У меня есть 5000 3D-точек в матрице A и еще 5000 3D-точек в матрице B.
Для каждой точки в A я хочу найти наименьшее расстояние до точки в B. Эти расстояния должны храниться в массиве из 5000 записей.
Пока у меня есть это решение, работающее примерно 0.145342 seconds (23 allocations: 191.079 MiB). Как я могу улучшить это дальше?
using Distances
A = rand(5000, 3)
B = rand(5000, 3)
mis = @time minimum(Distances.pairwise(SqEuclidean(), A, B, dims=1), dims=2)
Генерация матрицы больших расстояний с использованием Distances.pairwise(SqEuclidean(), A, B, dims=1) неэффективна, потому что основная память в настоящее время довольно медленная по сравнению с кешем ЦП и вычислительной мощностью современных ЦП, и в ближайшее время ситуация не улучшится (см. «стену памяти»). Быстрее вычислить минимум на лету, используя два базовых вложенных цикла for. Кроме того, можно использовать несколько ядер для более быстрого вычисления с использованием нескольких потоков.
function computeMinDist(A, B)
n, m = size(A, 1), size(B, 1)
result = zeros(n)
Threads.@threads for i = 1:n
minSqDist = Inf
@inbounds for j = 1:m
dx = A[i,1] - B[j,1]
dy = A[i,2] - B[j,2]
dz = A[i,3] - B[j,3]
sqDist = dx*dx + dy*dy + dz*dz
if sqDist < minSqDist
minSqDist = sqDist
end
end
result[i] = minSqDist
end
return result
end
mis = @time computeMinDist(A, B)
Обратите внимание, что интерпретатор Julia по умолчанию использует 1 поток, но это можно настроить с помощью переменной среды JULIA_NUM_THREADS=auto или просто запустив его с помощью флага --threads=auto. См. документацию по многопоточности для получения дополнительной информации.
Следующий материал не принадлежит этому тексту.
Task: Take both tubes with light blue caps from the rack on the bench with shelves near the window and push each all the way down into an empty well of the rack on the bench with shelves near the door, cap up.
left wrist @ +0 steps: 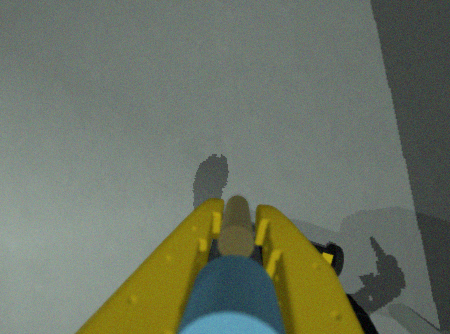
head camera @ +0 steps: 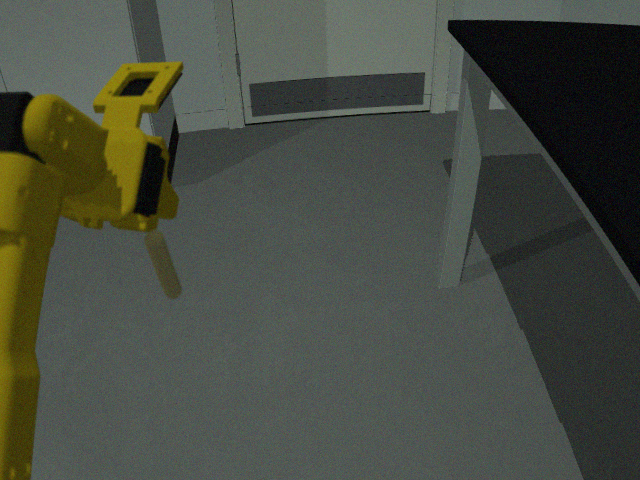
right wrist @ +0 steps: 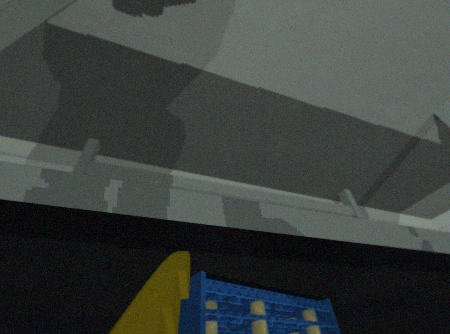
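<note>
My left gripper is shut on a tube with a light blue cap. The tube's tan lower part sticks out past the jaws, over the floor, slanting down in the head view. My right gripper shows one jaw in the right wrist view and is fully open. A blue rack stands on a black bench top beyond that jaw, at the bottom of the right wrist view, partly cut off. Several cream tube ends show in it; their caps are not visible.
A black bench top with a pale leg is at the right of the head view. A door with a dark kick plate is at the back. A pale cabinet stands behind my left arm.
</note>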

Вот результаты производительности на моей машине i5-9600KF с 6 ядрами (с двумя матрицами 5000x3):
Initial implementation: 93.4 ms
This implementation: 4.4 ms
Таким образом, эта реализация в 21 раз быстрее. Результаты одинаковы для нескольких ULP.
Обратите внимание, что код, безусловно, может быть дополнительно оптимизирован с помощью разбиения циклов и, возможно, путем перестановки A и B, чтобы JIT мог генерировать более эффективную реализацию с использованием SIMD-инструкций.
@Shayan Хорошая идея. Я не знал этого обозначения. Я узнаю Джулию, отвечая на подобные вопросы :) . Спасибо.
Спасибо! Ваш ответ можно изменить, добавив @inbounds for j = 1:m ...
@Benvorth Действительно, это почти в два раза быстрее :)! И тебе спасибо.
Это стандартный способ сделать это, поскольку он будет иметь лучшую временную сложность (особенно для больших данных):
using NearestNeighbors
nn(KDTree(B'; leafsize = 10), A')[2] .^ 2
Два комментария:
B'
и A'
в решении; если бы ваши исходные данные были перенесены, это не понадобилось бы; причина, по которой он разработан таким образом, заключается в том, что Джулия использует хранение основной матрицы столбцов )О, ничего себе, это решение примерно на 50% быстрее, чем (уже БЫСТРО), предоставленное @Jérôme Richard
Хороший. Это действительно интересное решение для больших матриц. Это немного быстрее, чем два основных вложенных цикла на входе OP. С оптимизацией SIMD/кеша 2 цикла должны работать быстрее. При этом я думаю, что это решение использует только 1 поток, и оно также имеет преимущество в простоте.
Вы можете легко сделать его многопоточным, разбив матрицу A на куски. Однако реальная разница будет заключаться в том, что каждая из этих матриц будет иметь примерно 1 миллион строк. Тогда подход kdtree занимает 1,3 секунды (без многопоточности), а другое решение займет не менее нескольких минут (быстрая оценка на моем компьютере — 30 минут).
Я думаю, было бы неплохо избежать скобок в size(A)[1], size(A)[1], просто заменив его на size(A, 1), size(A, 1).